→ What to work on: Where the records hold the string "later", show the whole line it sits on.

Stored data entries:
◆ ◆ ◆

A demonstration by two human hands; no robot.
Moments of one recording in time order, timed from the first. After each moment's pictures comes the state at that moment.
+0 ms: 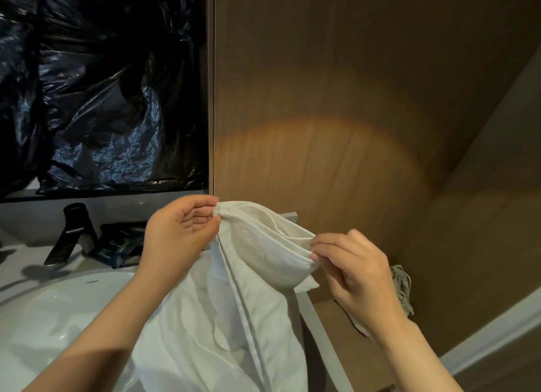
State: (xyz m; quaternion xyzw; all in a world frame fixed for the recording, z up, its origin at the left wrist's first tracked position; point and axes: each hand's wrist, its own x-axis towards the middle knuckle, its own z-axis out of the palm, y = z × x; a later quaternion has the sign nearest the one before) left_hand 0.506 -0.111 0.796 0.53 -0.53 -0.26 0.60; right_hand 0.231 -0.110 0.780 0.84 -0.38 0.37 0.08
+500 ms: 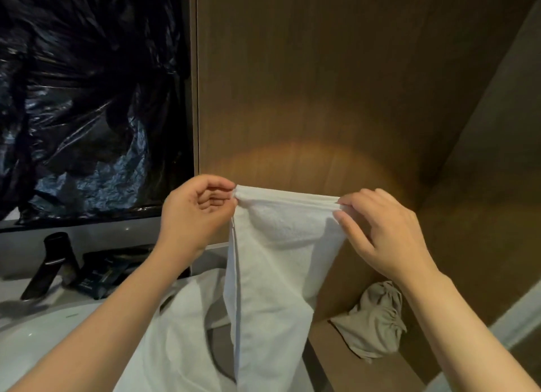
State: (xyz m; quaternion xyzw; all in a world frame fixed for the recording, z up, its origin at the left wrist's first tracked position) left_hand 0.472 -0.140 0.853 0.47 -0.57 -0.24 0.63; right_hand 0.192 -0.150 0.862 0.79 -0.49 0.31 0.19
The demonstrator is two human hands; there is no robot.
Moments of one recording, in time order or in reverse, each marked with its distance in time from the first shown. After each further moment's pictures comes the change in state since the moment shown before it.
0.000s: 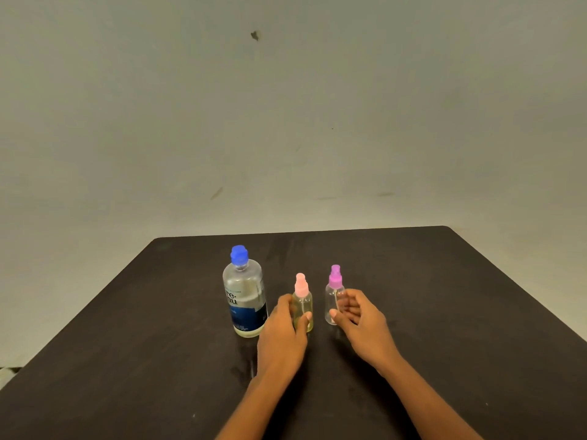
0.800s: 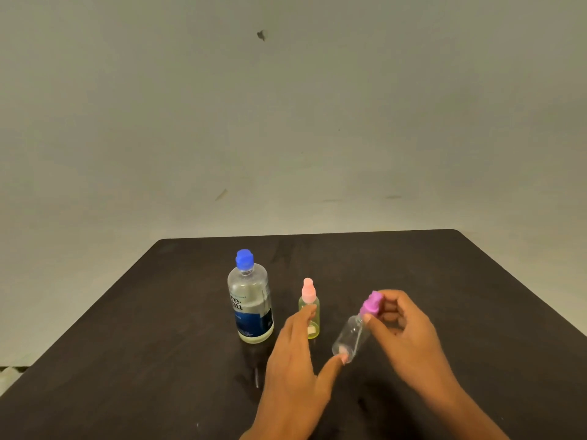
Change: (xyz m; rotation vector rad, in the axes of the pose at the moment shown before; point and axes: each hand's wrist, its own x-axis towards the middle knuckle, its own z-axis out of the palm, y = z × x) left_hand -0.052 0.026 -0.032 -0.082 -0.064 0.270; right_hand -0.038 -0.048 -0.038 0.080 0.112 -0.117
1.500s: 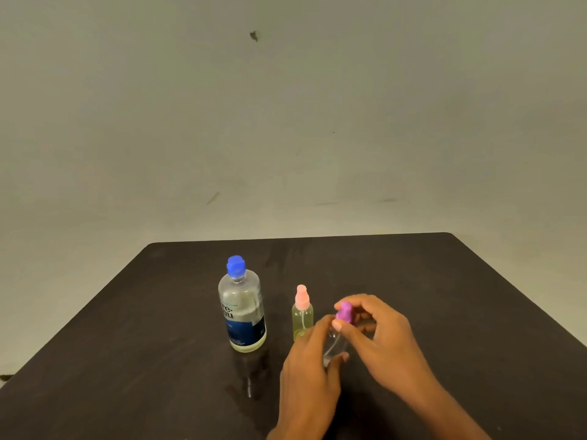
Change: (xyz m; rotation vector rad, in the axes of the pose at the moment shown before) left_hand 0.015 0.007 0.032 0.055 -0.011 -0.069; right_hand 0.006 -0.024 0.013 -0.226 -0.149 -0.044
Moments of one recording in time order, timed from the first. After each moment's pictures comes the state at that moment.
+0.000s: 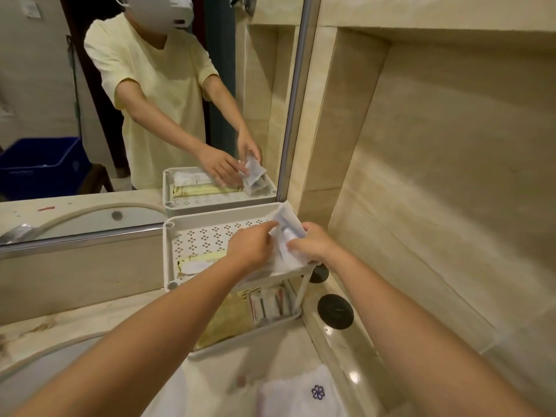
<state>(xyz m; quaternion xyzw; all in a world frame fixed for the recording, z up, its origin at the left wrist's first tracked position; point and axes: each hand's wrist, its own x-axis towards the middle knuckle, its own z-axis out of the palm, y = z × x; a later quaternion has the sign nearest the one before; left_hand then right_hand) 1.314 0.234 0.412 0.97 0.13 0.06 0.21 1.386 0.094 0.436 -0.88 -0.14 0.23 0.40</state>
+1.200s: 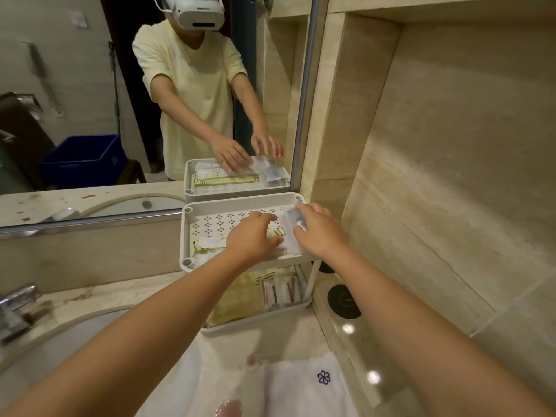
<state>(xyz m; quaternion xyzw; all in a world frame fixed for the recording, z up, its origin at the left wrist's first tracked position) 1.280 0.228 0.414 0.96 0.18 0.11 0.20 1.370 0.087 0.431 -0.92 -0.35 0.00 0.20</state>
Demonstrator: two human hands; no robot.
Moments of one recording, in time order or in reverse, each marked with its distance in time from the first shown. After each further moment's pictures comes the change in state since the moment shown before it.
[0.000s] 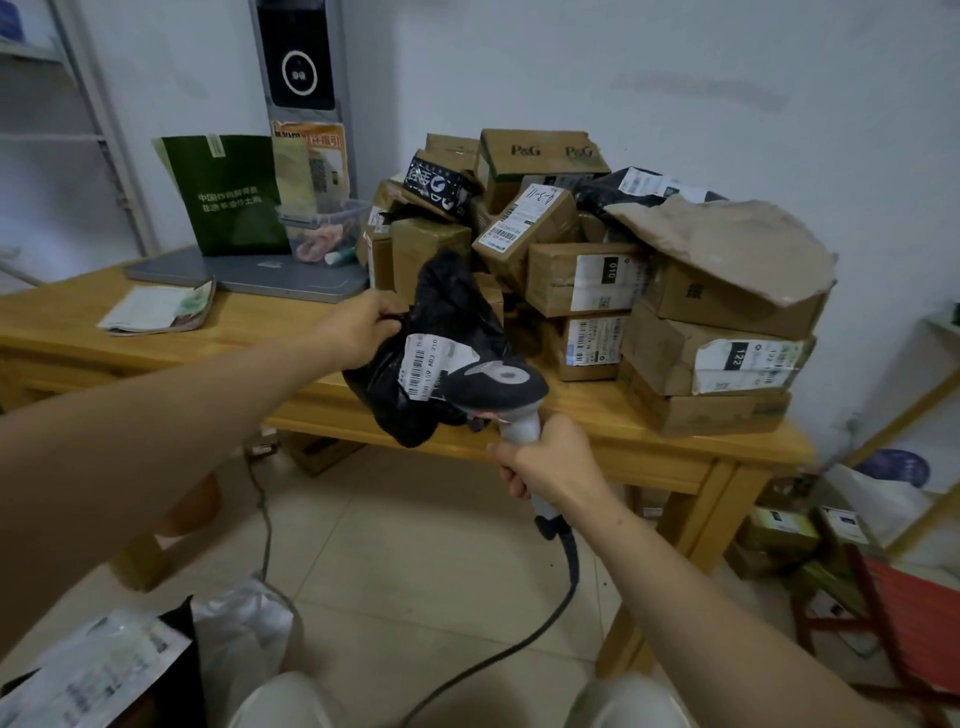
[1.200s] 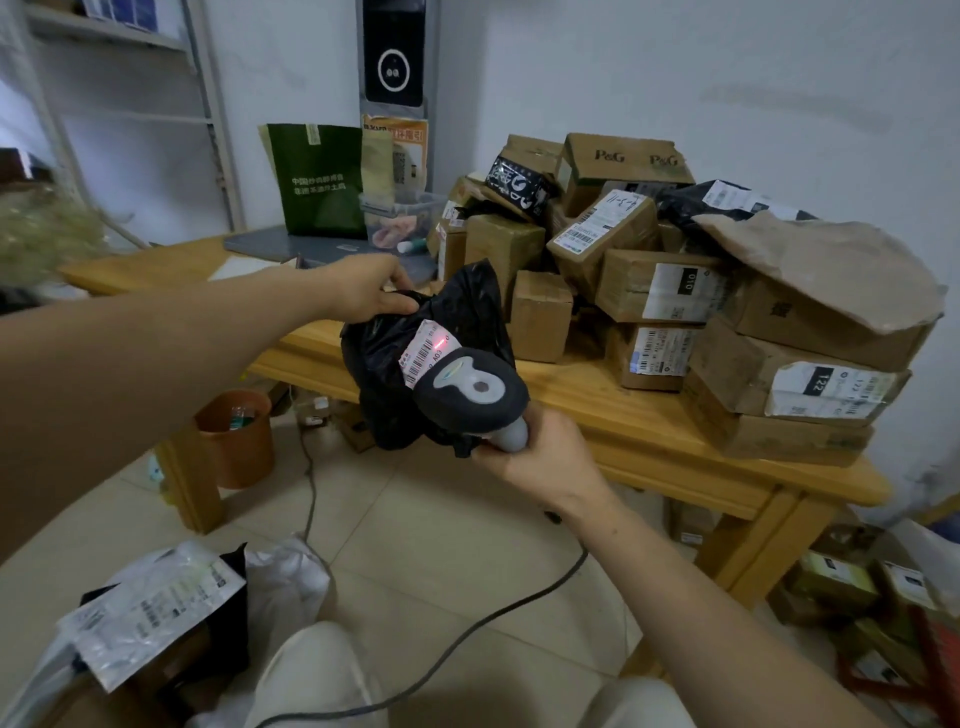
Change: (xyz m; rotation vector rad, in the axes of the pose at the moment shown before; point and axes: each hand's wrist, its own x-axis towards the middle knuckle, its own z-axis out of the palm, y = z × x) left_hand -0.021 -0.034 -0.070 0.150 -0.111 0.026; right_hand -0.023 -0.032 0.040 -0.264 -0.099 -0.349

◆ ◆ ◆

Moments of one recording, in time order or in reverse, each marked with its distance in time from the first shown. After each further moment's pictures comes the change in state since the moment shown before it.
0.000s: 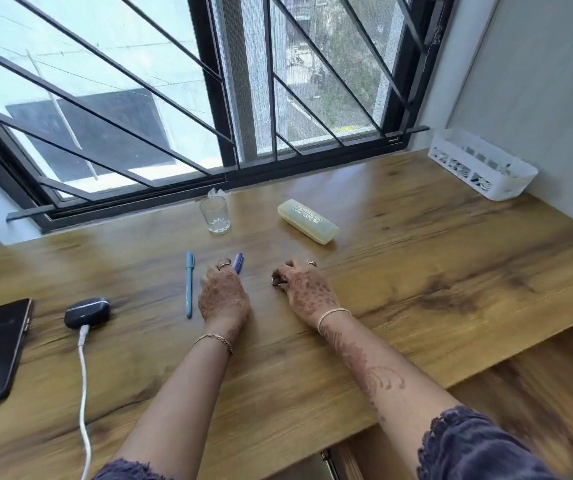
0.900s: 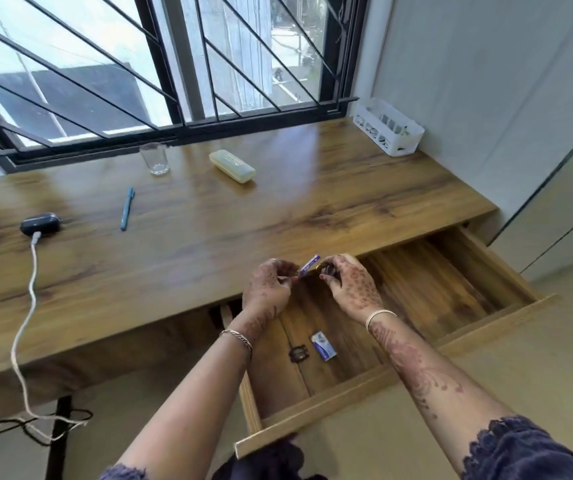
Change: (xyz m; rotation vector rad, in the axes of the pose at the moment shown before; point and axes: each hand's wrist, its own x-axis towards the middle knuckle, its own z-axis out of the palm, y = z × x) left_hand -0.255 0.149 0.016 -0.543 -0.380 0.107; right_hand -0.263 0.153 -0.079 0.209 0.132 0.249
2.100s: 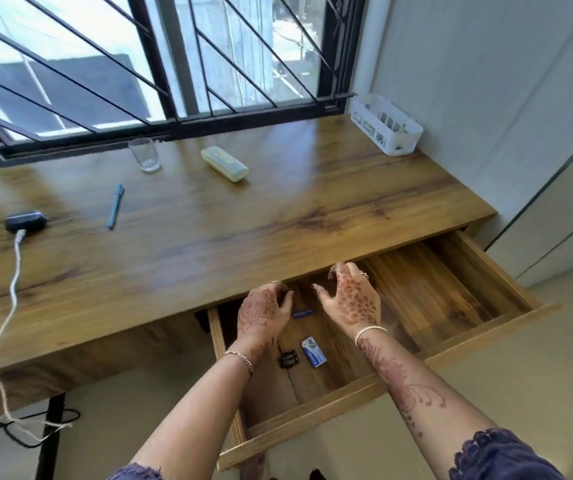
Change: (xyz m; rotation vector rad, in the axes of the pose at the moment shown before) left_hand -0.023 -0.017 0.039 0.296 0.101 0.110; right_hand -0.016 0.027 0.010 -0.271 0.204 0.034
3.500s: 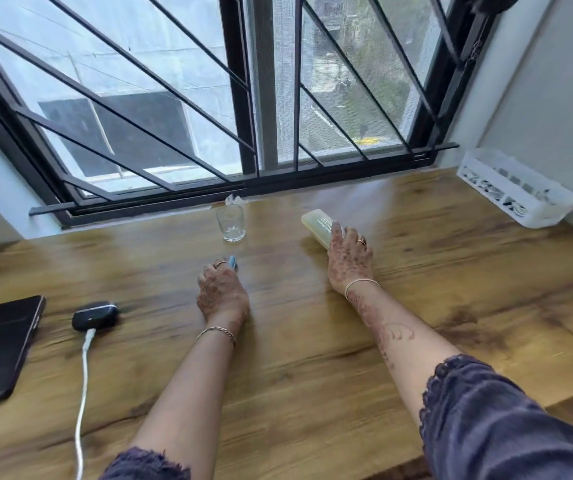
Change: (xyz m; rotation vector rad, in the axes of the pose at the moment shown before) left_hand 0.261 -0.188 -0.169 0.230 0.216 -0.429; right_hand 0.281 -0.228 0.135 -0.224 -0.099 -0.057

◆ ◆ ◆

→ Answer to this task:
State: (xyz m; quaternion xyzw; all in a world frame fixed for the recording, z up, its origin at the left wrist's first tracked position; point and axes: each hand's wrist, its own x-axis towards the middle knuckle, its own z-axis out of the palm, y = z × x; a later quaternion has the sign nearest the one before) left_hand 0.506 -0.111 0.796 0.53 -0.53 -0.26 0.60; right_hand 0.231 -0.110 0.780 0.84 -0.38 0.37 0.08
<state>(xyz m; quaternion xyzw; all in a world frame fixed for the recording, z up, its origin at the left wrist's first tracked position; point and axes: each hand's wrist, its own x-axis towards the middle knuckle, its own z-axis out of the palm, y = z × x; a later quaternion has the sign nearest the one before; left_hand then right_hand) 1.314 0.234 0.412 0.97 0.13 0.06 0.21 1.386 0.094 0.436 -0.88 -0.14 0.23 0.40</state>

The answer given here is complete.